Organic electronics is a field of materials science concerning the design, synthesis, characterization, and application of organic small molecules or polymers that show desirable electronic properties such as conductivity. Unlike conventional inorganic conductors and semiconductors, organic electronic materials are constructed from organic (carbon-based) small molecules or polymers using synthetic strategies developed in the context of organic and polymer chemistry. One of the promised benefits of organic electronics is their potential low cost compared to traditional inorganic electronics. Attractive properties of polymeric conductors include their electrical conductivity that can be varied by the concentrations of dopants. Relative to metals, they have mechanical flexibility. Some have high thermal stability.
One class of materials of interest in organic electronics are electrical conductive, i.e. substances that can transmit electrical charges with low resistivity. Traditionally, conductive materials are inorganic. Classical (and still technologically dominant) conductive materials are metals such as copper and aluminum as well as many alloys.

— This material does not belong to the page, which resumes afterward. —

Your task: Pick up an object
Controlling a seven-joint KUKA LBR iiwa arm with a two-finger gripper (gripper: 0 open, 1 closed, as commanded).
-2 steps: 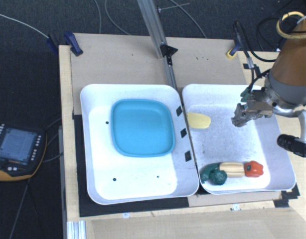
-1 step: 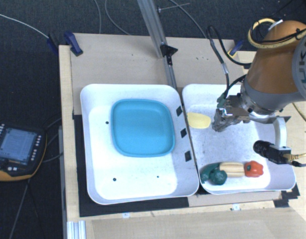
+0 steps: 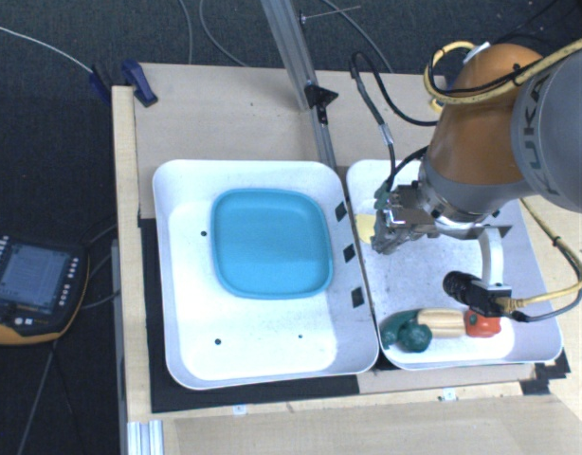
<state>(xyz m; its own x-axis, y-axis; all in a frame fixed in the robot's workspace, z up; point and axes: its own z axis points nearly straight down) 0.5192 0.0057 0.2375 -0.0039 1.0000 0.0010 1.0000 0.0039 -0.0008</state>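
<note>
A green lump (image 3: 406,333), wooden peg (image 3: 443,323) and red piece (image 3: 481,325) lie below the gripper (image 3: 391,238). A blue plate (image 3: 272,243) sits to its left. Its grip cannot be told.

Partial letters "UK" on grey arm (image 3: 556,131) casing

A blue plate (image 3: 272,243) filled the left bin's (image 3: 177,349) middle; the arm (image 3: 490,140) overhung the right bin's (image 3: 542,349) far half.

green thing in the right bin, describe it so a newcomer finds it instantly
Go to the right-hand white bin and follow its near edge leftward. The dark green lump lies at that front-left corner, touching the tan cylinder. It is the one green, rounded item there.
</note>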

The earliest reported organic conductive material, polyaniline, was described by Henry Letheby in 1862. Work on other polymeric organic materials began in earnest in the 1960s, A high conductivity of 1 S/cm (S = Siemens) was reported in 1963 for a derivative of tetraiodopyrrole. In 1977, it was discovered that polyacetylene can be oxidized with halogens to produce conducting materials from either insulating or semiconducting materials. The 2000 Nobel Prize in Chemistry was awarded to Alan J. Heeger, Alan G. MacDiarmid, and Hideki Shirakawa jointly for their work on conductive polymers. These and many other workers identified large families of electrically conducting polymers including polythiophene, polyphenylene sulfide, and others.